Philip Ball’s opinion piece in this week’s Nature, the most popular science magazine in the world, is news not because he stated that we don’t fully understand how evolution works at the molecular level, but because he urged his fellow evolutionists to admit it. On this 60th anniversary of the discovery of the DNA double helix, Ball reviews a few of the recent findings that have rebuked the evolution narrative that random mutations created the biological world. Unfortunately Ball fails to take his own advice and ends up doing precisely what he advises other evolutionists against—whitewashing the science.

For instance, evolutionists have had to resort to the explanation that rather than mutations tweaking the DNA’s protein-coding genes to create or improve protein functions, those mutations must have sometimes tweaked regulatory networks that control the expression of said genes. What Ball doesn’t mention is that this new epicycle relies on the prior existence of those regulatory networks and the protein-coding genes they control.

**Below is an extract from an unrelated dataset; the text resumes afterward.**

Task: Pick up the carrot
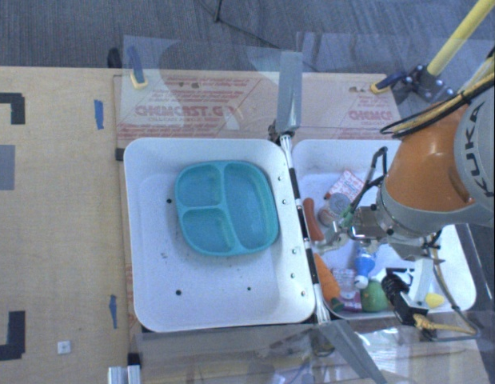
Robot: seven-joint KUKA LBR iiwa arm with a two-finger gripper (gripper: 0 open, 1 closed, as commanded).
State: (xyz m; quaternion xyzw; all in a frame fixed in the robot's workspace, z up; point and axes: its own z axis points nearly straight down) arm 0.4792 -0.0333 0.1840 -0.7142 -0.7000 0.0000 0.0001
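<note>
Camera view looked down at a slant on two shallow white bins set side by side on a tan worktop (pixel 55 238). The carrot (pixel 325 277) lay in the right bin (pixel 463 290), hard against that bin's left wall, near the lower left corner, its length running roughly along the wall. The end effector (pixel 361 232) hung over the middle of the same bin, above and to the right of the carrot and apart from it; whether it was open or closed could not be told, as the grey wrist and orange band of the arm (pixel 427 174) covered most of it, and nothing could be seen in its grasp. Between the two lay a small blue bottle (pixel 364 261). A green object (pixel 374 295) sat just right of the carrot's lower end, and a reddish sausage-shaped item (pixel 312 218) lay along the wall above the carrot. A red and white packet (pixel 344 186) rested higher in the bin.

The left bin (pixel 151 294) held a teal divided plate (pixel 228 207). Blue tape marks (pixel 98 114) and black tape corners (pixel 13 106) dotted the worktop. Grey carpet (pixel 87 14) lay beyond its far edge, crossed by a dark cable (pixel 231 10), and a yellow pole (pixel 465 26) slanted in at the upper right.
</note>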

In other words, we now must believe that evolution first constructed the incredible genes and regulatory networks (for which there is no scientific explanation, but that’s another story) which then enabled evolution to proceed.

Such serendipity is unlikely, to put it kindly, but Ball presents it with a straight face:

In a sense this is still natural selection pulling out the best from a bunch of random mutations, but not at the level of the DNA sequence itself.

This is just silly. It is good that Ball admits that we don’t “fully understand” evolution, and it is a positive step for him to urge evolutionists to acknowledge this. But there is a reason why evolutionists avoid the implications of science.

Religion drives science, and it matters.